What are the implications of a post truth world? The Dhillon Centre is pleased to be hosting a research talk by Dr. Daniel Effron, Associate Professor of Organisational Behaviour at the London Business School, who will be joined by discussant Dr. Karl Aquino, Richard Poon Professor of Organizations and Society at UBC Sauder School of Business.
According to some pundits, we live in a post-truth world, surrounded by fake news, “alternative facts,” conspiracy theories, and dishonesty leaders. One risk of such misinformation is that people will believe it. This talk examines a different risk: that people will sometimes judge misinformation morally permissible even though they do not believe it. As a result, they may be less likely to hold its purveyors accountable and more likely to spread it themselves.
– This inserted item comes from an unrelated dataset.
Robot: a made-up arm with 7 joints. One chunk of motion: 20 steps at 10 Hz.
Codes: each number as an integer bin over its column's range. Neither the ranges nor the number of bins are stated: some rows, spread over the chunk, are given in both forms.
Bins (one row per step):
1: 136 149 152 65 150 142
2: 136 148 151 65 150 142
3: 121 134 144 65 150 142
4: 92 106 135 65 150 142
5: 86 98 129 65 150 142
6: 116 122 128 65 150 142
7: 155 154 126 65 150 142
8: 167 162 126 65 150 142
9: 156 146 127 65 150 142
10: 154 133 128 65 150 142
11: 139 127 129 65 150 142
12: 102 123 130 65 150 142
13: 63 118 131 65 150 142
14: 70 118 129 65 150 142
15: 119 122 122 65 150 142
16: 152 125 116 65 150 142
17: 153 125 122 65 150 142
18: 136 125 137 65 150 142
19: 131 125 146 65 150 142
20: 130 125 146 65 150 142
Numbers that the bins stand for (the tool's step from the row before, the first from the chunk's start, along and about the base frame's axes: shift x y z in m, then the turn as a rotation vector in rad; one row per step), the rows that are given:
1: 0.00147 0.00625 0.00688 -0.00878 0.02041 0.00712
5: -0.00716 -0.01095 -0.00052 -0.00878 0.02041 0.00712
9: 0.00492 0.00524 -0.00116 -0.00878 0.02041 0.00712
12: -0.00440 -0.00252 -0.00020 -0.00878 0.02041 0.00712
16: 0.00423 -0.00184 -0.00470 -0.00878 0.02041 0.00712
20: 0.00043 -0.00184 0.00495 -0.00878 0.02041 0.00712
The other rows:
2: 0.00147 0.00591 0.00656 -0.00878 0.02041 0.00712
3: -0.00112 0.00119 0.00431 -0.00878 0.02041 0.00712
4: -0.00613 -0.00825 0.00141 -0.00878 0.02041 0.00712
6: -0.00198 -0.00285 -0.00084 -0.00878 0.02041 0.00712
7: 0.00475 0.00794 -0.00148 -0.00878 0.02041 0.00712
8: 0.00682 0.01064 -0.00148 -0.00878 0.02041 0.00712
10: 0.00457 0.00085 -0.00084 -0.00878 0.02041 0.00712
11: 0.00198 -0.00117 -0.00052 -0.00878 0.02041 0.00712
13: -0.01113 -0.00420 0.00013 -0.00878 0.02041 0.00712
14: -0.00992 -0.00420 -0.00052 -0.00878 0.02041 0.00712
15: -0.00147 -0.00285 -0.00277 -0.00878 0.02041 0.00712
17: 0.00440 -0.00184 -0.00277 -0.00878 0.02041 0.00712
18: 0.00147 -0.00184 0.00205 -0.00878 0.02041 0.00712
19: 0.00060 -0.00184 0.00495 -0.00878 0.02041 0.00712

I argue that even when people recognize misinformation as false, they will judge it as less unethical to spread if feels intuitively “truthy.” The talk will focus on two psychological factors that increase “truthiness” and shape moral judgments of misinformation in business, politics, and social media: imagination and repetition. A first set of experiments shows that known falsehoods receive less moral condemnation when people imagine how they might become true if circumstances change, or could have been true if circumstances had been different. These effects were particularly pronounced when people were motivated to excuse the falsehoods. A second set of experiments shows that repeatedly encountering the same fake-news article reduces the moral condemnation it receives – even when people know it is fake. Interventions that increase deliberative thinking have potential to reduce these effects, according to preliminary evidence. I will discuss implications for navigating the post-truth world.
Speakers
- Daniel Effron is an Associate Professor of Organisational Behaviour at London Business School. Previously, he taught at the Kellogg School of Management at Northwestern University, and was a fellow of the Edmond J. Safra Center for Ethics at Harvard University. He earned a Ph.D. in social psychology from Stanford University, and a B.A. in psychology from Yale University (magna cum laude). His research examines the psychological processes that allow people to act unethically without feeling unethical. He also researches how people form judgments of others' wrongdoing. His work has appeared in such scholarly publications as Journal of Personality and Social Psychology, Psychological Science, Organizational Behavior and Human Decision Processes, Journal of Experimental Social Psychology, Personality and Social Psychology Bulletin, and Journal of Consumer Research, and has been featured in such popular media outlets as the New York Times, the Washington Post, the Los Angeles Times, The Atlantic, and BBC News. Named one of the "Best 40 Business Professors Under 40" by Poets & Quants, he has been honored with teaching awards from the MBA classes of 2015 and 2020 at London Business School, and a Dissertation Research Award from the American Psychological Association.
- Karl Aquino is the Richard Poon Professor of Organizations and Society in the Marketing and Behavioural Science Division at the UBC Sauder School of Business.